TASK GOAL
Your response must consist of one number: how many lines in this material contain the word "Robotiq".

[[ PROVIDED INFORMATION, beginning ]]

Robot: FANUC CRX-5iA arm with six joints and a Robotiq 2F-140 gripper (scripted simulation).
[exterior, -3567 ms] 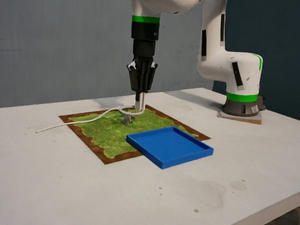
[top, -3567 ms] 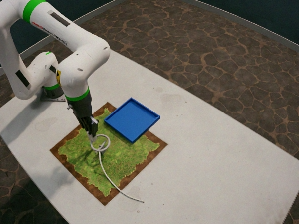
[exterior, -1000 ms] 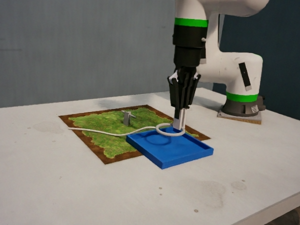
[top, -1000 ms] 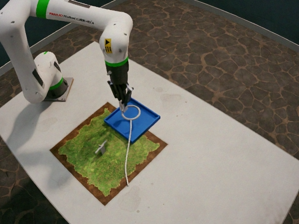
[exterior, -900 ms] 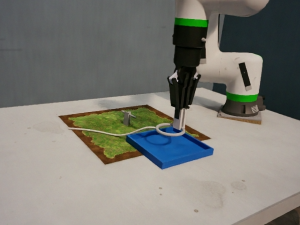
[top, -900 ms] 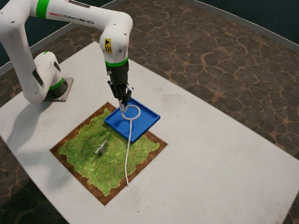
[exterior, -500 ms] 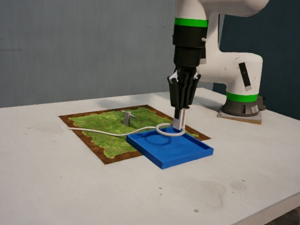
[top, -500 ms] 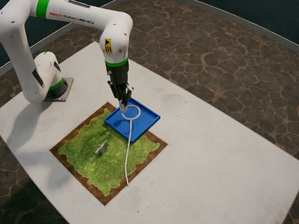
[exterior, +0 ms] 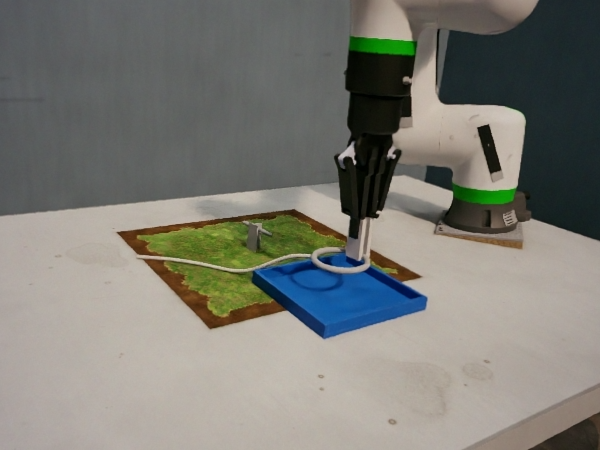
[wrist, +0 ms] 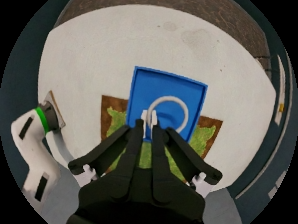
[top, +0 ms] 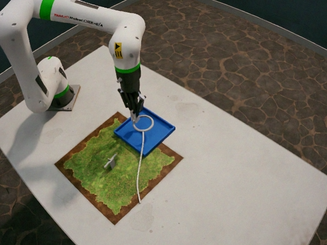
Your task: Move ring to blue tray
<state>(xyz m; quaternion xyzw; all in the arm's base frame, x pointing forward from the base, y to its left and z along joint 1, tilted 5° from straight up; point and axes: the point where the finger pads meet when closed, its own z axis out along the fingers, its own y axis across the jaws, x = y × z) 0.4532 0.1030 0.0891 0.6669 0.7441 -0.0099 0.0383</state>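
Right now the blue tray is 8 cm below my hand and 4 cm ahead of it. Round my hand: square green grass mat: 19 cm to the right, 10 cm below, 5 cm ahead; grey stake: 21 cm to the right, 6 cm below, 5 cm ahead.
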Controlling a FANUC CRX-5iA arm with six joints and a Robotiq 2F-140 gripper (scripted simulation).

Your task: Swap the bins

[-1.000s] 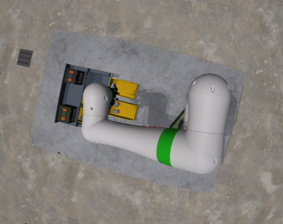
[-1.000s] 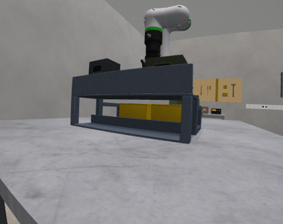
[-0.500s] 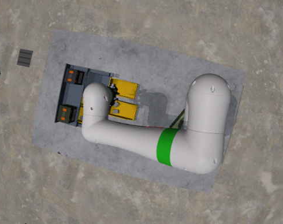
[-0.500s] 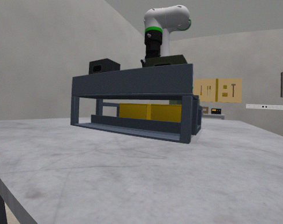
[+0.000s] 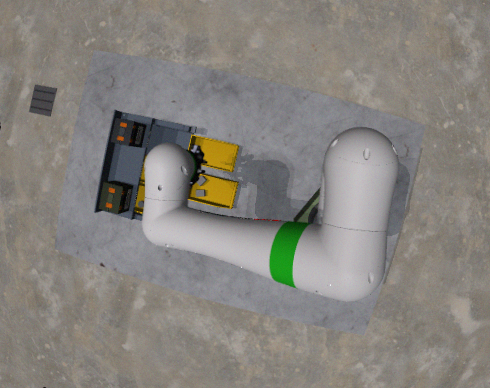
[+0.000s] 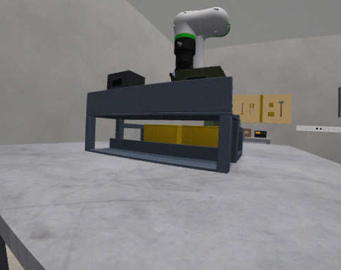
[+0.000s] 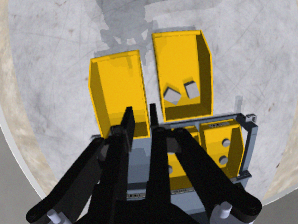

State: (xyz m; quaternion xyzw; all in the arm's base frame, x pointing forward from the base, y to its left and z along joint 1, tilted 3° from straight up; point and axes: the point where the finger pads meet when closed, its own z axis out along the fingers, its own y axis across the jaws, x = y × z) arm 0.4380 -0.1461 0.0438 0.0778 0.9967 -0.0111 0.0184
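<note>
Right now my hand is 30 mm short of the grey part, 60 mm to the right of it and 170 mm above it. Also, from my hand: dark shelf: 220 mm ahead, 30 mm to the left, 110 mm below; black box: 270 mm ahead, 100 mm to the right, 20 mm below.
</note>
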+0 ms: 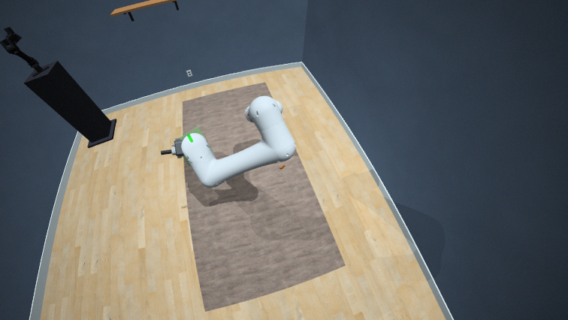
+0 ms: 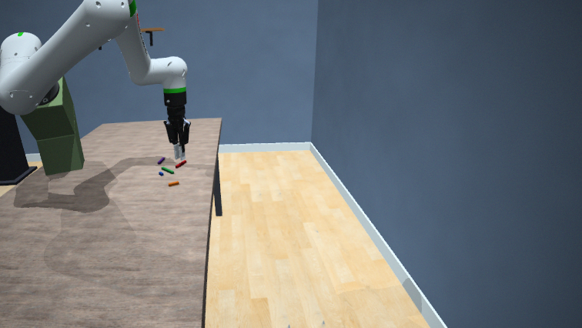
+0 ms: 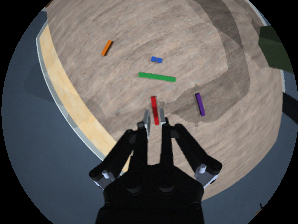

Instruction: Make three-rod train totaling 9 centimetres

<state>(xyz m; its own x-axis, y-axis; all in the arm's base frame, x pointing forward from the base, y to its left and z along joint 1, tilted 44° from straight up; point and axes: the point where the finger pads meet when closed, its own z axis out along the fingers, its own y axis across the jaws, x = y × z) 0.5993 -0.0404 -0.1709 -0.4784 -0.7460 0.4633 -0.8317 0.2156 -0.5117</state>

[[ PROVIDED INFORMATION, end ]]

WRITTEN REPLY
2